## Goal of the exercise
Please set down, with no changes, every line of the material below from the one containing "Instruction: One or" through the end. Skip the pictures.

## Supplied information
= Beginning of Section =

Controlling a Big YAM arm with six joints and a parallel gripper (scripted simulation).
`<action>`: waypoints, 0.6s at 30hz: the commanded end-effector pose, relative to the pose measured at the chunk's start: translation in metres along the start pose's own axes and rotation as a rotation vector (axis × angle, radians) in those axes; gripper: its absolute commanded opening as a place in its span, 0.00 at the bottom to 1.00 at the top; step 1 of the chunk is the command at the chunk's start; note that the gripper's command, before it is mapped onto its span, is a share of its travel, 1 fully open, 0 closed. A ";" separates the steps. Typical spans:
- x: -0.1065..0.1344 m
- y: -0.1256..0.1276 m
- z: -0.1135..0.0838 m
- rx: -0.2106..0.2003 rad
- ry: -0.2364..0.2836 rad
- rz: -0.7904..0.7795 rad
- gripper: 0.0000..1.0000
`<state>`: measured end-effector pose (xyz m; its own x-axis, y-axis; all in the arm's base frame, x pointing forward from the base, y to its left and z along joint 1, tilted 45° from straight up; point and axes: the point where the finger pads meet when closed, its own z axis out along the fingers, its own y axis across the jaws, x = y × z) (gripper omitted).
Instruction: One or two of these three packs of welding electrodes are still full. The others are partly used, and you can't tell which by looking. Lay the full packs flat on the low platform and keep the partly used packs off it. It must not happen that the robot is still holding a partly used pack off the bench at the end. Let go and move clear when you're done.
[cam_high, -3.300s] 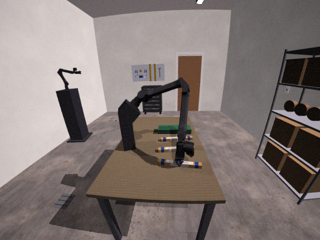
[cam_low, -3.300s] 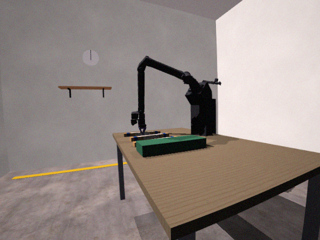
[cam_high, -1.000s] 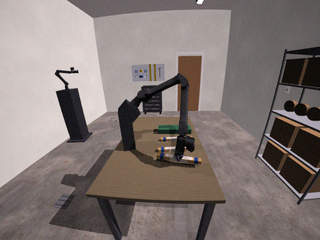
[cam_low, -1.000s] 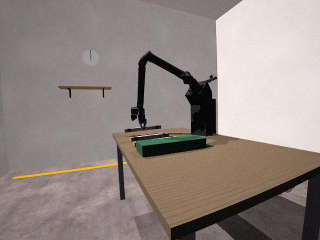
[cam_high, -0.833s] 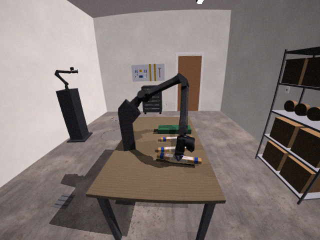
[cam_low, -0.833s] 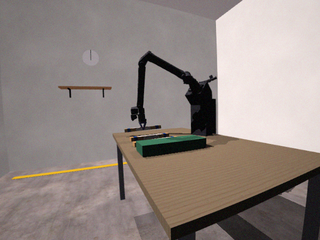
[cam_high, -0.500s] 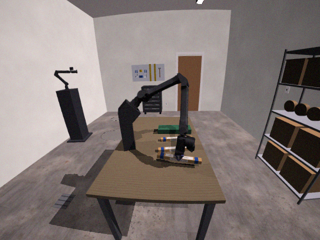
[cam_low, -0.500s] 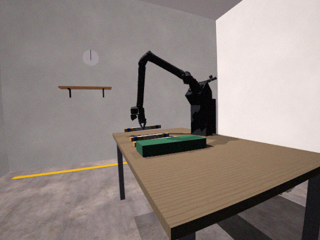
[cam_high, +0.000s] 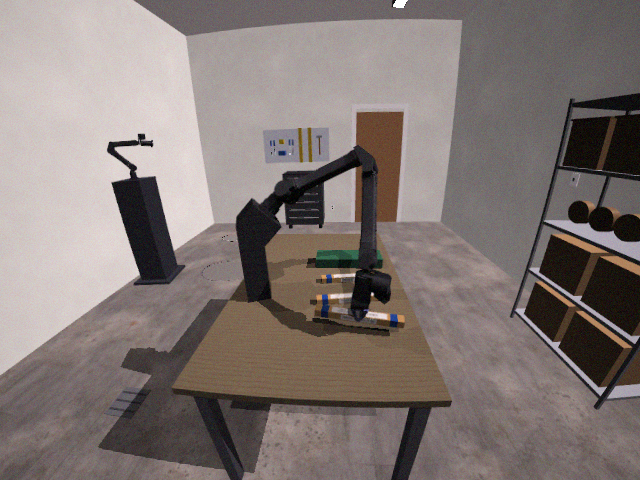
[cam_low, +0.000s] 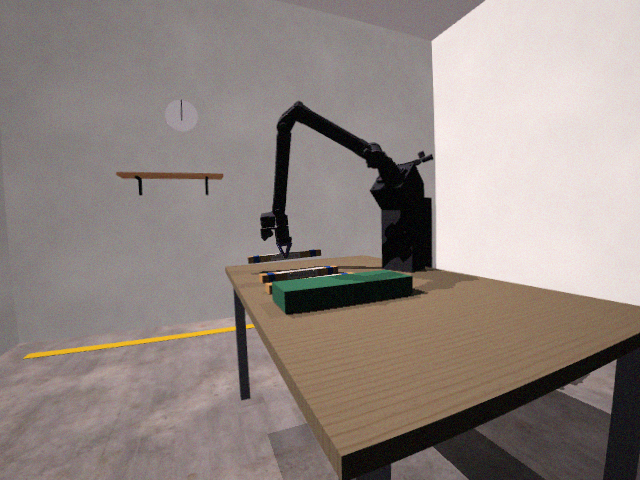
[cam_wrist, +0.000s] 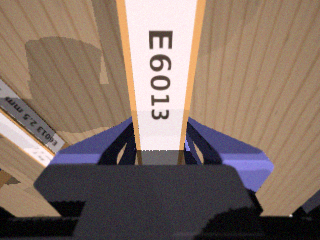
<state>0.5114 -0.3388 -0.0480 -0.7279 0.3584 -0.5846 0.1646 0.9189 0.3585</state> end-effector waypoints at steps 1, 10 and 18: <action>-0.040 -0.022 -0.049 0.050 -0.084 -0.021 0.00; -0.041 -0.023 -0.051 0.050 -0.084 -0.021 0.00; -0.042 -0.023 -0.051 0.050 -0.084 -0.021 0.00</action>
<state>0.5107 -0.3397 -0.0468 -0.7291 0.3589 -0.5828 0.1647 0.9185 0.3596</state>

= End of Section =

## Expected output
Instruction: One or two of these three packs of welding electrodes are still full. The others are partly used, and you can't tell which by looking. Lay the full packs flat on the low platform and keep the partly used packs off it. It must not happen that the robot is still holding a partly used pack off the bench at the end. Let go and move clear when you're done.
[cam_high, -3.300s] 
[cam_low, -3.300s] 
[cam_high, -1.000s] 
[cam_low, -1.000s] 
[cam_high, -0.833s] 
[cam_low, -0.833s] 
[cam_high, -0.500s] 
[cam_low, -0.500s] 
[cam_high, +0.000s] 
[cam_low, +0.000s] 
[cam_wrist, +0.000s] 
<state>0.5114 -0.3388 -0.0480 -0.7279 0.3584 -0.5846 0.1646 0.9189 0.3585</state> end-effector waypoints at steps 1, 10 and 18: <action>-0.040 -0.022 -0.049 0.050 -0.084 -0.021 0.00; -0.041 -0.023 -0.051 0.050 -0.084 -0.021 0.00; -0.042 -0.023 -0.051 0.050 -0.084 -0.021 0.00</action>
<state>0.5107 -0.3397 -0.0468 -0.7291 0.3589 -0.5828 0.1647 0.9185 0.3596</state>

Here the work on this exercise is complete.